Workflow advantage: Despite the false positives, the no-cropping approach has a significant practical benefit. In a clinical workflow, the entire process requires only a single click to upload images. The model then checks all images for candidate HCC nodules in 3.4 seconds per patient. Combined with the CAM visualization, this creates a rapid screening pipeline where the physician's role shifts from primary detection to confirming or dismissing flagged candidates. This is faster than prior deep learning studies, one of which required 10 seconds for 100 CT images.

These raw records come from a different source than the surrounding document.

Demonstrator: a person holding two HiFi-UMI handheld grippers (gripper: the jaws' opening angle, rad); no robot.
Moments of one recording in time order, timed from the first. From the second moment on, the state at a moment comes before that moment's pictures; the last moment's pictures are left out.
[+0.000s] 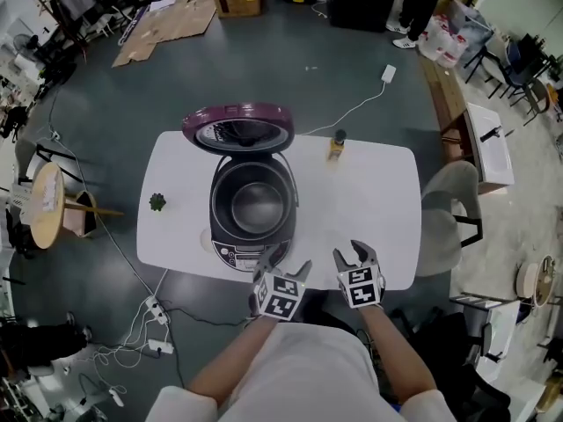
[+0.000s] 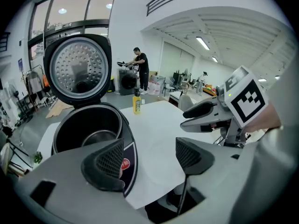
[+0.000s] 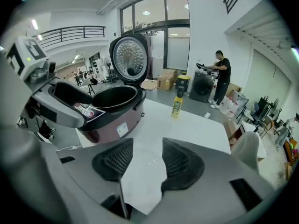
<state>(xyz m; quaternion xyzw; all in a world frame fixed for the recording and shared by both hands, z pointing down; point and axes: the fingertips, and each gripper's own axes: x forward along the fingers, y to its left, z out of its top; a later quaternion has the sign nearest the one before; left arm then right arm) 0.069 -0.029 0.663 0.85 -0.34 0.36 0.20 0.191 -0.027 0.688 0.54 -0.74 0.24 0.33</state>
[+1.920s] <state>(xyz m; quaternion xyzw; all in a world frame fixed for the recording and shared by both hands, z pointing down) 0.072 0.041 0.893 0.72 -0.42 0.42 0.38 0.256 0.011 0.889 0.43 -0.72 0.28 0.46</state>
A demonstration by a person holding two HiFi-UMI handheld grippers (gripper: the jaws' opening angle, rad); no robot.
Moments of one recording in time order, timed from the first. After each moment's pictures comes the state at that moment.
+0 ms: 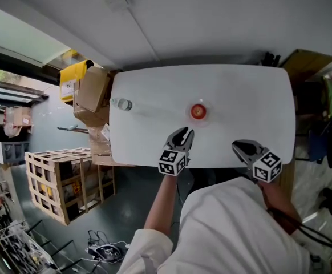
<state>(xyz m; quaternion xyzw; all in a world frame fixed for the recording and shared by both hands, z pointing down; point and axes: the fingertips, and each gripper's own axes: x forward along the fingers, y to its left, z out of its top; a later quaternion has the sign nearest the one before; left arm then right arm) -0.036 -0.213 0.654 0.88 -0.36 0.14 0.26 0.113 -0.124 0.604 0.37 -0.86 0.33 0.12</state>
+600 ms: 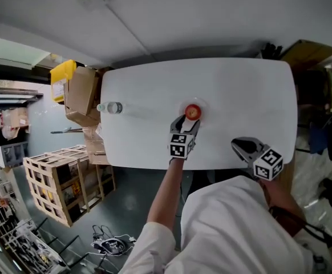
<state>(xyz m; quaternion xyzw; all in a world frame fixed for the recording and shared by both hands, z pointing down) 0.009 -0.265 0.765 0.85 -0.37 0.26 0.28 0.135 -0.150 0.634 0.35 -0.85 0.37 0.13</state>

Single MRI phase: The model used only the hepatobiliary phase of gadoxetic acid-enhanced MRI. Arterial enhancement is one of the key diagnostic imaging findings for HCC, but arterial phase images were excluded due to frequent transient severe motion artifacts. Evidence from CT-based studies shows that multi-phase deep learning models yield higher accuracy than single-phase models. A future iteration incorporating arterial, portal venous, and delayed phases could improve diagnostic performance considerably.
Patient selection bias: All training patients had undergone surgical resection, meaning they had relatively preserved liver function (all Child-Pugh A). Additionally, all tumors in the study showed typical low signal intensity on hepatobiliary phase MRI. This means the model may not generalize well to patients with advanced cirrhosis (Child-Pugh B or C) or to atypical HCCs that do not show classic hypointensity. The real-world HCC population includes a broader spectrum of liver function and tumor phenotypes.

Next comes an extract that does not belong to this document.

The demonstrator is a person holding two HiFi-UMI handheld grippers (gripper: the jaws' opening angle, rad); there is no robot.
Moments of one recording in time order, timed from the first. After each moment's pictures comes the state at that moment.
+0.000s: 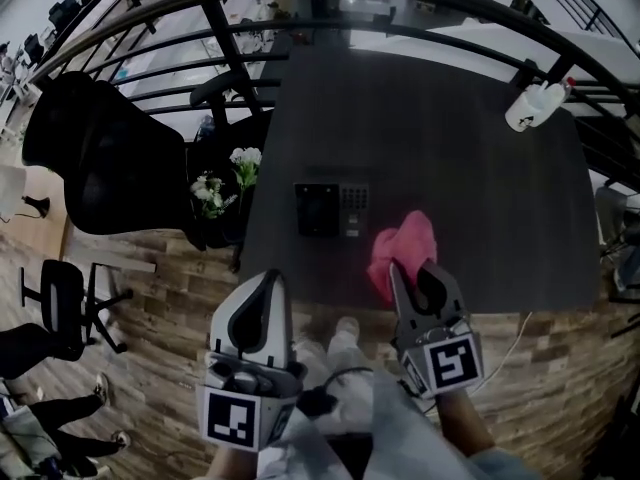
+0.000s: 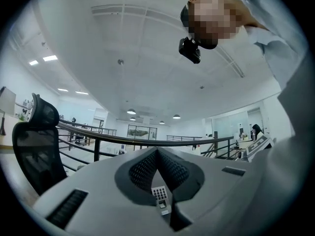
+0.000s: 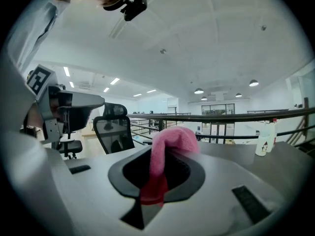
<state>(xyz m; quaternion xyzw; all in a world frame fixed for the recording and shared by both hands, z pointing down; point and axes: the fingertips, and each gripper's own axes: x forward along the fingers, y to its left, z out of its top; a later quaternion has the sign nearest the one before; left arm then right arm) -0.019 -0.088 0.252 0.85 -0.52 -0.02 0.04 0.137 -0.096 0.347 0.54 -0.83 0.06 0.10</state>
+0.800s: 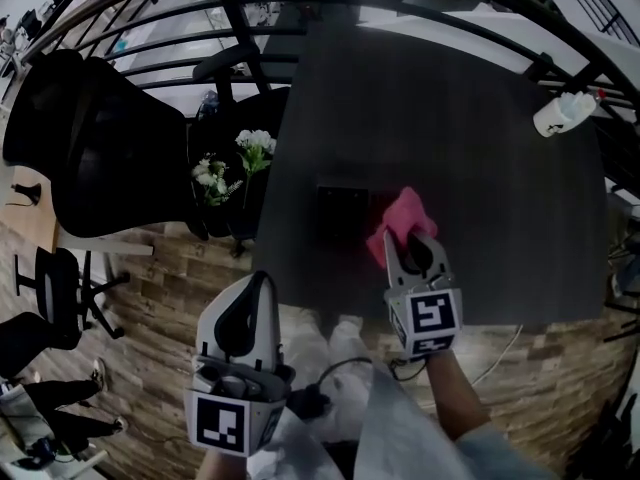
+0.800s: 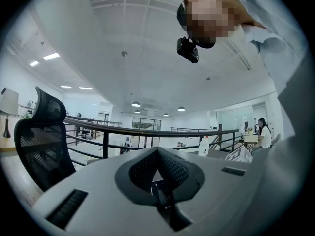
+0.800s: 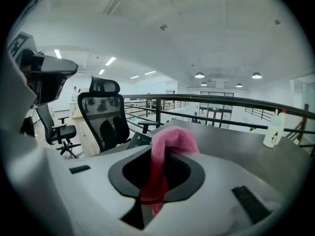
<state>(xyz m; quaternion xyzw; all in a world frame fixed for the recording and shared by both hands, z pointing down) -0.072 -0.136 0.289 0.84 -0.54 0.02 0.06 0.103 -0.194 0.441 0.55 -0.81 0.11 0.19</state>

Single-vendor training data: The training dataset was acquired exclusively on Philips MR scanners, which may have introduced vendor-specific imaging characteristics into the learned features. While the external validation set used scanners from Philips, Siemens, and GE (demonstrating some cross-vendor robustness), the slightly lower external validation accuracy (90% vs. 94% internal) could partly reflect this vendor bias. Training on multi-vendor data from the outset would likely improve generalizability.
Future directions: The authors suggest expanding to multi-phase MRI input, including arterial phase images despite motion artifact challenges. Increasing the training dataset to include patients with varying degrees of liver function and atypical HCC presentations would broaden clinical applicability. Multi-vendor, multi-institutional training data would further reduce overfitting to scanner-specific features. The authors also note that additional experiments with more cases are needed for clearer conclusions about the model's comparative advantage over established architectures like ResNet50 and Inception-ResNetV2.